The electric force on the test charge \(q_0\) is \(\vec F=q_0\vec E\) which is similar to the case for the gravitational force \(\vec F=m\vec g\). Since the work done is positive and \(y_1 > y_2\) the work done along a displacement from \(y_1\) to \(y_2\) is
\[W = {q_0}E{y_1} - {q_0}E{y_2} = q_0 E(y_1 - y_2) = -q_0 E(y_2 -y_1)\]
You can also define work done as the initial potential energy minus the final potential energy which is the same as the negative of the change in potential energy. This is a bit confusing but you should note that work done is positive if the force and displacement both are in the same direction and negative if they are in the opposite direction.
We consider a system of a test charge \(q_0\) and point charge \(q\) as shown in Figure 2. Now consider that the charge \(q_0\) moves from position \(r_a\) to \(r_b\). The work done on the charge by the electric field \(\vec E\) through a small displacement \(dr=dl\cos \alpha \) in the direction of electric field is
\[dW = \vec F.d\vec l = {q_0}\vec E.d\vec l = {q_0}Edl\cos \alpha = {q_0}Edr\]
The total work done by the electric field is calculated by the integration of the small work done \(dW\) from \(r_a\) to \(r_b\).
\[\begin{align*} W &= \int_{{r_a}}^{{r_b}} {dW} = {q_0}\int_{{r_a}}^{{r_b}} {Edr} \\ &= kq{q_0}\int_{{r_a}}^{{r_b}} {\frac{1}{{{r^2}}}dr} = kq{q_0}\left( {\frac{1}{{{r_a}}} - \frac{1}{{{r_b}}}} \right)\\ {\rm{or,}}\quad W &= \frac{{kq{q_0}}}{{{r_a}}} - \frac{{kq{q_0}}}{{{r_b}}} \tag{1} \label{1} \end{align*}\]
The work done is independent of the nature of path but depends only on the initial position \(\vec r_a\) and the final position \(\vec r_b\). If the charge moves from a position to anywhere and comes back to the same position, the work done is zero. The work done is the initial potential energy \(U_1\) minus the final potential energy \(U_2\) (that is, the negative of the change in potential energy). So, comparing \(W=U_1 - U_2\) and Eq.\eqref{1}, the potential energy of the charge \(q_0\) and \(q\) at a distance \(r\) is
\[U = k\frac{{q{q_0}}}{r} \tag{2} \label{2}\]
Note that potential energy is the shared property of the system. So we don't say the potential energy of a specific charge but we say the potential energy of the system of both charges. The potential energy of the system of \(q\) and \(q_0\) at infinite separation is zero. And the work done is the initial potential energy at a distance \(r\) minus the final potential energy.
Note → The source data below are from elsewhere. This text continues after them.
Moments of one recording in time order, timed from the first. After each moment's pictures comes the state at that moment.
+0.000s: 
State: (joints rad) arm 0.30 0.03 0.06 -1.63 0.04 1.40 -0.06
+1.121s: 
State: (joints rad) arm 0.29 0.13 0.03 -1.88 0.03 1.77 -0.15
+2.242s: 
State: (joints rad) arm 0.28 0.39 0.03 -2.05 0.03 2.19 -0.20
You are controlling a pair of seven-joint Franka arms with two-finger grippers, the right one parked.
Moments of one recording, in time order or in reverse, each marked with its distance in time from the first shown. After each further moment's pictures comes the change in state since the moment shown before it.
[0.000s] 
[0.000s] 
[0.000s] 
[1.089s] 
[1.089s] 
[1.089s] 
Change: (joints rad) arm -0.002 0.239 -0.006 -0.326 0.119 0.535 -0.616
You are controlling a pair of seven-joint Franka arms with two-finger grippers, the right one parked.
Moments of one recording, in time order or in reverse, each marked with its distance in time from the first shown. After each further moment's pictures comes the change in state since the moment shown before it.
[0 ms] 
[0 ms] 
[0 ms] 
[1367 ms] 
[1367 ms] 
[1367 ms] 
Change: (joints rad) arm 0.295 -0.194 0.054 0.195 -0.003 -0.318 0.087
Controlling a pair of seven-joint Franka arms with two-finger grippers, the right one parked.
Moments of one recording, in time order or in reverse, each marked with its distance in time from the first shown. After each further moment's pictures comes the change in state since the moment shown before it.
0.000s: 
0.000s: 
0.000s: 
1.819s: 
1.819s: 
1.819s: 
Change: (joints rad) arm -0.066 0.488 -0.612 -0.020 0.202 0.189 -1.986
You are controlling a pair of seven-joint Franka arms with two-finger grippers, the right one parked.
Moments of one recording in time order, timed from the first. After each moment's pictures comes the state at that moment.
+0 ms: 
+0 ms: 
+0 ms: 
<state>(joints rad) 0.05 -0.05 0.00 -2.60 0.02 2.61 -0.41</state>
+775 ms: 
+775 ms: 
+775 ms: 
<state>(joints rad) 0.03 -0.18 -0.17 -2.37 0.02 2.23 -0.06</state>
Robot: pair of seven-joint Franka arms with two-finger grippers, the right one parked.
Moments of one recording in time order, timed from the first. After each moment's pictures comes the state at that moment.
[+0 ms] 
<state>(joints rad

\[W=\frac{q{{q}_{0}}}{4\pi {{\epsilon }_{0}}r}-0\]
From this expression you can understand that the work is done along a displacement from the initial position at \(r\) to the final position at infinity. If the charges have the same sign, we can interpret the potential energy at a distance \(r\) as the total work done by an external force to bring the test charge \(q_0\) from infinity (position of lower potential energy) to the position at the distance \(r\) (position of higher potential energy) against the electric force. If the charges \(q\) and \(q_0\) have opposite sign, the potential energy can be interpreted as the amount of work done required to push the charge from the position at the distance \(r\) (position of lower potential energy = more negative) to the infinity (position of higher potential energy which at infinity is zero).
The potential energy of a test charge \(q_0\) at a point \(p\) (see Figure 3) and collection of charges \(q_1\), \(q_2\), \(q_3\), \(q_4\) etc. at distance \(r_1\), \(r_2\), \(r_3\) and \(r_4\) respectively from the test charge is the algebraic sum of the potential energies due to individual charges (as Eq.\eqref{2} suggests).
\[\begin{align*} {U_{{\rm{total}}}} &= k{q_0}\left( {\frac{{{q_1}}}{{{r_1}}} + \frac{{{q_2}}}{{{r_2}}} + \frac{{{q_3}}}{{{r_3}}} + \frac{{{q_4}}}{{{r_4}}}} \right)\\ {\rm{or,}}\quad {U_{{\rm{total}}}} &= k{q_0}\sum\limits_{n = 1}^n {\frac{{{q_n}}}{{{r_n}}}} \tag{3} \label{3} \end{align*}\]
Any static charge distribution can be considered as the collection of point charges and the above equation shows us the potential energy of a test charge and a static charge distribution. So, the force exerted by the electric field of any static charge distribution is conservative.